这时可以用text处理并且用bindparams函数绑定数据

In [None]:
s = 'select users.id, users.name, users.fullname from test.users where users.id=:user_id'

s = text(s).bindparams(user_id=1)


print_sql(engine,s,compile_kwargs={'literal_binds':True})
engine.execute(s).fetchall()


也可以在execute阶段传入数据

In [None]:
s = 'select users.id, users.name, users.fullname from test.users where users.id=:user_id'

s = text(s)


print_sql(engine,s)
engine.execute(s,user_id = 1).fetchall()


除了用文本定义大段的SQL逻辑外，也可以用文本SQL的片段去定义部分的SQLAlchemy逻辑。注意最外层的结构是sqlalchemy.sql.selectable.Select,绑定数据的时候用调用的method是params而不是bindparams

In [None]:
s = (
    select(
            [
               text("users.fullname || ', ' || addresses.email_address AS title")
            ]
        ).where(
            and_(
                text("users.id = addresses.user_id"),
                text("users.name BETWEEN 'm' AND 'z'"),
                text(
                    "(addresses.email_address LIKE :x "
                    "OR addresses.email_address LIKE :y)")
                )
        ).select_from(
            text('test.users, test.addresses')
        )
)

s = s.params({'x':'%@aol.com', 'y':'%@msn.com'})

print_sql(engine, s)

engine.execute(s).fetchall()

如果用文本定义的SQL片段是table,和column, 可以用literal_column, table代替text去处理文本SQL。

In [None]:
from sqlalchemy import literal_column, String,table,literal

users = table('users')
users.schema = 'test'

s = select(
    [
        literal_column('users.id').label('id'),
        (literal('=<')+literal_column('users.fullname',type_ = String)+literal('>=')).label('name')        
    ]
).select_from (
    users
)

print_sql(engine,s1)

read_select(engine,s1)

注意schema不能在构造table时以字符串传入，否则生成的语句会错误

In [None]:
from sqlalchemy import literal_column, String,table,literal


s = select(
    [
        literal_column('users.id').label('id'),
        (literal('=<')+literal_column('users.fullname',type_ = String)+literal('>=')).label('name')        
    ]
).select_from (
    table('test.users')
)

print_sql(engine,s)

try:
    read_select(engine,s)
except Exception as e:
    print(type(e),e)

用literal_column和table相比text,构造出的object能够更好的被SQLAlchemy支持。
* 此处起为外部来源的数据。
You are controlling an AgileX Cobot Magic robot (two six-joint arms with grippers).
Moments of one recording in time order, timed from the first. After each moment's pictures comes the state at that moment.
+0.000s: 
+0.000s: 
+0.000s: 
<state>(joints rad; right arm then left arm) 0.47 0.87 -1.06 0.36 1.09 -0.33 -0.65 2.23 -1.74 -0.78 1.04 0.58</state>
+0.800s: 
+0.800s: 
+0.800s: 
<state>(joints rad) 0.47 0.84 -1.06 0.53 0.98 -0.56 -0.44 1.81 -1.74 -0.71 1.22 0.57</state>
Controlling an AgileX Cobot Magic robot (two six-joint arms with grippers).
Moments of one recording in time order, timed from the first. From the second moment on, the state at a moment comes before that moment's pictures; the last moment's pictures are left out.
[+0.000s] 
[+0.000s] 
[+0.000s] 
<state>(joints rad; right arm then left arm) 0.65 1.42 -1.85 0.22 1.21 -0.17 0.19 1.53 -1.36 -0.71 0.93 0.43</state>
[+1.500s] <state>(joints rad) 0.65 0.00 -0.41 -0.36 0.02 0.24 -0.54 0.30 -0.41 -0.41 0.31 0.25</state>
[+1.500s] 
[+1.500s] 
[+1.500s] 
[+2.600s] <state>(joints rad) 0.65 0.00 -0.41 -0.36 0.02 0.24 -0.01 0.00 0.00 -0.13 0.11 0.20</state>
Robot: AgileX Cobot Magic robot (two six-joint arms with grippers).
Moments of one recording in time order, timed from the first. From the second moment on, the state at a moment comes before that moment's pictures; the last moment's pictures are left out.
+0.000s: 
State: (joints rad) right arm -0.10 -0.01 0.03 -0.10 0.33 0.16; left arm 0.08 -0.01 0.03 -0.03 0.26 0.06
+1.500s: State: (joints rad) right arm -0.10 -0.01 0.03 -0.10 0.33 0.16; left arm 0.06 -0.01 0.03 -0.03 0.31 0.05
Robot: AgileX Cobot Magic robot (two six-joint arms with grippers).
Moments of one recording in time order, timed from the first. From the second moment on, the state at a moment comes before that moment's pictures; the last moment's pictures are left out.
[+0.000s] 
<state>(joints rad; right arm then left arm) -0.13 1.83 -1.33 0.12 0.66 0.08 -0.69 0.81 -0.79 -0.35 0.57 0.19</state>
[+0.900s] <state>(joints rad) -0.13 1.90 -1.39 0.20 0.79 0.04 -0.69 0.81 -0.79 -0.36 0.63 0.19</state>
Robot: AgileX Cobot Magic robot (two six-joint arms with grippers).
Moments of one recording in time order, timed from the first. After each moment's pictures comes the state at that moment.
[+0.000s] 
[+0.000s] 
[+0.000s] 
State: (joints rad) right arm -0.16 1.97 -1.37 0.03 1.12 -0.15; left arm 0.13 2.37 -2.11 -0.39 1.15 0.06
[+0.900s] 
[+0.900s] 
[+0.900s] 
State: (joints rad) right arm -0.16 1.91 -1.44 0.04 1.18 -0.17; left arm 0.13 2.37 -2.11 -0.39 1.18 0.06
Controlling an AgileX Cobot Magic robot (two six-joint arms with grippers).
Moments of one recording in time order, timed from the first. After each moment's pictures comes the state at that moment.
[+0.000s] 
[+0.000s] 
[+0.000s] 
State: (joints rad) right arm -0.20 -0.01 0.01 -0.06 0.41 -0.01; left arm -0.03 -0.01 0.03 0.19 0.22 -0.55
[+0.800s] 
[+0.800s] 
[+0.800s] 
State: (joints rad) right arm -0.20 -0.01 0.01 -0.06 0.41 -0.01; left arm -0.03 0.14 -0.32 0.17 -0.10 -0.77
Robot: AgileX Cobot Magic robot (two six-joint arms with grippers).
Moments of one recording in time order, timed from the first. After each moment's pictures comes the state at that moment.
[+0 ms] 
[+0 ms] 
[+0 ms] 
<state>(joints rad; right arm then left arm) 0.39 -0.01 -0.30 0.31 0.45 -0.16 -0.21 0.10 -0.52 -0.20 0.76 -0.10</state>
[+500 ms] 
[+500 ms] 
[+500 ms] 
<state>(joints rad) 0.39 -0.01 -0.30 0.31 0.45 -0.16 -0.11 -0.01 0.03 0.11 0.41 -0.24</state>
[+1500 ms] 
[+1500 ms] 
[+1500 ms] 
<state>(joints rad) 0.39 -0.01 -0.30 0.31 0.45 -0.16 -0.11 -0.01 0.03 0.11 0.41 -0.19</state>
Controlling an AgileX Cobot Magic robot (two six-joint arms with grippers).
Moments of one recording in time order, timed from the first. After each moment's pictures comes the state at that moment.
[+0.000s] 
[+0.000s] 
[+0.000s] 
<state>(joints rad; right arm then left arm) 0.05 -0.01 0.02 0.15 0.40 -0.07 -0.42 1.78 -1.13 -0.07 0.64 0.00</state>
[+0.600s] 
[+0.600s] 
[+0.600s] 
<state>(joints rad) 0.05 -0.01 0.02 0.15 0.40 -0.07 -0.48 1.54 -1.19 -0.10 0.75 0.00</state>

看下面的例子。

In [None]:
users, _ = reset_db(engine)
s1 = select(
    [
        users.c.id,
        text('users.fullname AS name')
    ]
)

print_sql(engine,s1)

s2 = select(
    [
        users.c.id,
        literal_column('users.fullname').label('name')
    ]
)

print_sql(engine,s2)


尽管编译出的语句是一样的，但是观察SQLAlchemy识别出的column names,发现SQLAlchemy无法识别text构造的列。

In [None]:
print(s1.c.keys())
print(s2.c.keys())

因此应该优先考虑使用literal_column, table等更"专业"的构造方式。